PURPOSE: The study goal was to improve outcome in children with rhabdomyosarcoma by comparing risk-based regimens of surgery, radiotherapy (RT) and chemotherapy. PATIENTS AND METHODS: Eight hundred eighty-three previously untreated eligible patients with nonmetastatic rhabdomyosarcoma entered the Intergroup Rhabdomyosarcoma Study-IV (IRS-IV) (1991 to 1997) after surgery and were randomized treatment by primary tumor site, group (1 to 3), and stage (I to III). Failure-free survival (FFS) rates and survival were the end points used in comparisons between randomized groups and between patient subgroups treated on IRS-III and IRS-IV. Most patients were randomized to receive vincristine and dactinomycin (VA) and cyclophosphamide (VAC, n = 235), or VA and ifosfamide (VAI, n = 222), or vincristine, ifosfamide, and etoposide (VIE, n = 236).

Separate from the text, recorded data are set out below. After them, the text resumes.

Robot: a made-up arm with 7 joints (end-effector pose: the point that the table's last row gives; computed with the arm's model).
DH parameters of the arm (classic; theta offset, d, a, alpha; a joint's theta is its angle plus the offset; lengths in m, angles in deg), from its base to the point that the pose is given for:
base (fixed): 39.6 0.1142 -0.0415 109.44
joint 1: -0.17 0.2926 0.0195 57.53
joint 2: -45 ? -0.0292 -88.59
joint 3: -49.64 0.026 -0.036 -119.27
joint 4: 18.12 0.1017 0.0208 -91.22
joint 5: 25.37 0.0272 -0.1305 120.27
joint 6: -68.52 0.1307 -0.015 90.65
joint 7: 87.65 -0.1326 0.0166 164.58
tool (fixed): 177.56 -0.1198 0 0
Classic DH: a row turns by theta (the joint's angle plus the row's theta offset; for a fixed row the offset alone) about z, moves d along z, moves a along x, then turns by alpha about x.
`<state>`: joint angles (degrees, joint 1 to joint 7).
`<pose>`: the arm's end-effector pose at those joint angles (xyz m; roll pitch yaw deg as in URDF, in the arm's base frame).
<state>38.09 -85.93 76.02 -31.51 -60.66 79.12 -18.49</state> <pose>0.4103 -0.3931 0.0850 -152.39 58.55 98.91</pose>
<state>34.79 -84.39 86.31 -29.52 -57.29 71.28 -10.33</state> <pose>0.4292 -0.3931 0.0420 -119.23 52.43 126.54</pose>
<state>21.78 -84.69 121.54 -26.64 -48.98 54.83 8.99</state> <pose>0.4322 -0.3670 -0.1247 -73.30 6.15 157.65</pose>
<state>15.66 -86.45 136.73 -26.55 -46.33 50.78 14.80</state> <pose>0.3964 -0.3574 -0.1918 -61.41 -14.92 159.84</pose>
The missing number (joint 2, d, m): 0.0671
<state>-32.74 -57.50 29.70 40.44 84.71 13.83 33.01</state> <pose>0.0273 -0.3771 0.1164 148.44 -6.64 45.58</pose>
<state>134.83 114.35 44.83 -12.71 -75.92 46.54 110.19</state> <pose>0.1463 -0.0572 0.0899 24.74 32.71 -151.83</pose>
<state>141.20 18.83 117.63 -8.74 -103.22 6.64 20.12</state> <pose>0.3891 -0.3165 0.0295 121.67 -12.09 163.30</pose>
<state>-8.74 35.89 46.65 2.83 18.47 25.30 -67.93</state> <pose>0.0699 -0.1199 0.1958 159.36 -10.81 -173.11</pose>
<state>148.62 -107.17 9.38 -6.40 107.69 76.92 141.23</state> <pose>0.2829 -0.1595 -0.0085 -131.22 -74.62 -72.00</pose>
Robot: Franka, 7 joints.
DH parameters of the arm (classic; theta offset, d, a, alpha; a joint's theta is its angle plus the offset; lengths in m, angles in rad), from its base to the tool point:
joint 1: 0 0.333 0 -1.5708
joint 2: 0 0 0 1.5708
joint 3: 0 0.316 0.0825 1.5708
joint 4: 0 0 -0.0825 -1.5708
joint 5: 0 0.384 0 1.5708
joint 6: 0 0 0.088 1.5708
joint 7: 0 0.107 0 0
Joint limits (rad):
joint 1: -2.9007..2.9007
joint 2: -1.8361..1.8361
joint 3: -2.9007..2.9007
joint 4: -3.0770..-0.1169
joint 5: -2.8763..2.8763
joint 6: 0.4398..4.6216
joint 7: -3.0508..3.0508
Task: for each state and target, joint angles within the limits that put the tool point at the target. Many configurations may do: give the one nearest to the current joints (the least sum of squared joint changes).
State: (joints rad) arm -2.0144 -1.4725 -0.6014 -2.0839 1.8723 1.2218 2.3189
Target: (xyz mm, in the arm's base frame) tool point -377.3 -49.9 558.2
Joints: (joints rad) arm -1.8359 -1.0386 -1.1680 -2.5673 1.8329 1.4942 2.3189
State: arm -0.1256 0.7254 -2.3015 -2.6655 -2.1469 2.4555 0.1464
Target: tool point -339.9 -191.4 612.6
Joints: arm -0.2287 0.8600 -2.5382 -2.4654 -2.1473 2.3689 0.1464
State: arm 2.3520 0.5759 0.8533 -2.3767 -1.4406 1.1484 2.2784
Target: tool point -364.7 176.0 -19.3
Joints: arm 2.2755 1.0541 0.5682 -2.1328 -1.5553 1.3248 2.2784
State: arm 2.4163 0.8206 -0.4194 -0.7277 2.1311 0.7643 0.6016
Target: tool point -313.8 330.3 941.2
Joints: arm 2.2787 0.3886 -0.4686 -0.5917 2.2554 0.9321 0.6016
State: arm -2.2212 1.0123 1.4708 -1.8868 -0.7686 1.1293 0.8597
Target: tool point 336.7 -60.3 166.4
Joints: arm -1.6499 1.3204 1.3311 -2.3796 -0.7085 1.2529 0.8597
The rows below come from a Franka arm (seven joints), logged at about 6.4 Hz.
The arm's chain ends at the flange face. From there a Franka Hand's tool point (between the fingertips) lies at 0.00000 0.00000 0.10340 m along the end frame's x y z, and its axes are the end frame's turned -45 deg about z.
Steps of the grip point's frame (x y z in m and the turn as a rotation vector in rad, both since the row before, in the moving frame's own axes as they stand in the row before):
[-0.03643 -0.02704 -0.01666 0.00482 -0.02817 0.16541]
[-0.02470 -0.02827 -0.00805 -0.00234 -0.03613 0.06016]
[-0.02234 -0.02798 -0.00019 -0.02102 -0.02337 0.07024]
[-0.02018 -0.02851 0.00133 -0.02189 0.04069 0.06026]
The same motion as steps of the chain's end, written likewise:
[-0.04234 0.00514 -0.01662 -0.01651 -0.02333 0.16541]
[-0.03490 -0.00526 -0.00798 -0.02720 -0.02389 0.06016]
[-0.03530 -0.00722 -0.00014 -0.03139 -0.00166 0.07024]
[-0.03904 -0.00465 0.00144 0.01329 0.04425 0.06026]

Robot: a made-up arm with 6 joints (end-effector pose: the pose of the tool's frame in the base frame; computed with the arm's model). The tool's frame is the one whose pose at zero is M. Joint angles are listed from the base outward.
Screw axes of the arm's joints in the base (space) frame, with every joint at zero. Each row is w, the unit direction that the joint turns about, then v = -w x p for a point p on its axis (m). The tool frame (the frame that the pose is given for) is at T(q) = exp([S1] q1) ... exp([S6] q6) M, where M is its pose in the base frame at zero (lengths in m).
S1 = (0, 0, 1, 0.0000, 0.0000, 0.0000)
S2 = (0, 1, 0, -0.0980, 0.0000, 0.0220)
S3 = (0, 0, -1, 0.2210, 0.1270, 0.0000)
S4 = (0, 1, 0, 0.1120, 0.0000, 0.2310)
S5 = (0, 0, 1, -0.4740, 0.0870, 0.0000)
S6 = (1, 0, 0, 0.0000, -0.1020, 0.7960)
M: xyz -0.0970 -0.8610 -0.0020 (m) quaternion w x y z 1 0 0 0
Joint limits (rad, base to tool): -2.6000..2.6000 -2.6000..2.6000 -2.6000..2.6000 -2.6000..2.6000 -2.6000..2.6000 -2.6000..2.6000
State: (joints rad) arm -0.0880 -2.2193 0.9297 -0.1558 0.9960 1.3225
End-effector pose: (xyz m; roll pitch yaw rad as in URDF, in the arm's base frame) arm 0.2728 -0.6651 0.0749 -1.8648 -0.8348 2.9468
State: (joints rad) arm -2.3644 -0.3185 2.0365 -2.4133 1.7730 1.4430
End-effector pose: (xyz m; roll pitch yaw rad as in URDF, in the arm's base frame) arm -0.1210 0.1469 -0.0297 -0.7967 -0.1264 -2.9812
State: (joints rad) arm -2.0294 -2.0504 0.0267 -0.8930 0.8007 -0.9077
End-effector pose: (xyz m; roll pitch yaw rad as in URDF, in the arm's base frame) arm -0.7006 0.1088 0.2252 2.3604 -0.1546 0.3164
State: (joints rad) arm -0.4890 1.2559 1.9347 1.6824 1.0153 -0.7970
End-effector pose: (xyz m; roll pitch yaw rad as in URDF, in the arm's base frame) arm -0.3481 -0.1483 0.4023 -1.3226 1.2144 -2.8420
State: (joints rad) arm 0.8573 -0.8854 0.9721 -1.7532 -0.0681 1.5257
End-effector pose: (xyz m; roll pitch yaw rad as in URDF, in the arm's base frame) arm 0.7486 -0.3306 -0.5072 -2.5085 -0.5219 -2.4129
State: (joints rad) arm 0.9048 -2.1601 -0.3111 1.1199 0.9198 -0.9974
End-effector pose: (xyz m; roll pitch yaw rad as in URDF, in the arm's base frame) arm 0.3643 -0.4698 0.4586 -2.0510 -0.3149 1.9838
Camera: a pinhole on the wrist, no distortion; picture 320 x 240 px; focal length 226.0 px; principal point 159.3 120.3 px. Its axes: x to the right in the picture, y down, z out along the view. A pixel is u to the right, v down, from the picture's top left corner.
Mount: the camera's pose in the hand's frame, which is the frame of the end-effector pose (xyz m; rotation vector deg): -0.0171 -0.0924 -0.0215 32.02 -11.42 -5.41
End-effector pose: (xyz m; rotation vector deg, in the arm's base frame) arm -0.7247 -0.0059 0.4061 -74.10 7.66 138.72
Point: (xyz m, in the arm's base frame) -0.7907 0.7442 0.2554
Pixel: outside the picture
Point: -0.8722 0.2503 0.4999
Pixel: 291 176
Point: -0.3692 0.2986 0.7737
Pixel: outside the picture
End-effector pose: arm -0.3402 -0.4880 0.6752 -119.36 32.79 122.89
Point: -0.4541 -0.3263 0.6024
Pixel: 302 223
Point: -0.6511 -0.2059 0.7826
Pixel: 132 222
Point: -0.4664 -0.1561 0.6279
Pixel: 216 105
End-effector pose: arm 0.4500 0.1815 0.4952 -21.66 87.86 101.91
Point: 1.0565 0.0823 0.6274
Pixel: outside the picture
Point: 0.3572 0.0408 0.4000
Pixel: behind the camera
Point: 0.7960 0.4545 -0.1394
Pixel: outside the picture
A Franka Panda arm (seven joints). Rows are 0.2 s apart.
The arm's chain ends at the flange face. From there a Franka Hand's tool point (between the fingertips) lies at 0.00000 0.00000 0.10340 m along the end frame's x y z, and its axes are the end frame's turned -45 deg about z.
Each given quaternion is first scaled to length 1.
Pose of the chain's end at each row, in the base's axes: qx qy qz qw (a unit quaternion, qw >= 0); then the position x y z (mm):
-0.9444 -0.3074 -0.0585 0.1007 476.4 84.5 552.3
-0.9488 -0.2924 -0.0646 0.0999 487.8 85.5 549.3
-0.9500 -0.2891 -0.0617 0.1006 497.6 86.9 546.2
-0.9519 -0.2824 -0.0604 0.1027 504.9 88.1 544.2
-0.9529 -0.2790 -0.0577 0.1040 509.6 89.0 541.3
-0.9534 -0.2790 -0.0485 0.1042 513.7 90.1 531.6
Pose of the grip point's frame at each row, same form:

Patients with group 3 tumors were randomized to receive conventional RT (C-RT) versus hyperfractionated RT (HF-RT). RESULTS: Overall 3-year FFS and survival were 77% and 86%, respectively. Three-year FFS rates with VAC, VAI, and VIE were 75%, 77%, and 77%, respectively (P =.42). No significant difference in outcome was noted with HF-RT versus C-RT (P =.85 and P =.90, respectively). Overall, patients with embryonal tumors benefited from intensive three-drug chemotherapy in IRS-IV (3-year FFS, 83%). The improvement was seen for patients with stage I or stage II/III, group 1/2 disease, many of whom received VA chemotherapy on IRS-III. Patients with stage 2/3, group 3 disease had similar outcomes on IRS-III and IRS-IV. Three-year FFS for the nonrandomized patient subsets was 75% with renal abnormalities; 81% for paratesticular, group 1 cases; and 91% for group 1/2 orbit or eyelid tumors. Patients with paratesticular primaries had poorer outcomes if they were more than 10 years old (3-year FFS, 63% v 90%). Myelosuppression occurred in most patients, but toxic deaths occurred in less than 1%. CONCLUSION: VAC and VAI or VIE with surgery (with or without RT), are equally effective for patients with local or regional rhabdomyosarcoma and are more effective for embryonal tumors than therapies used previously. Younger patients with group 1 paratesticular embryonal tumors and all patients with group 1/2 orbit or eyelid tumors can usually be cured with VA chemotherapy along with postoperative RT for group 2 disease.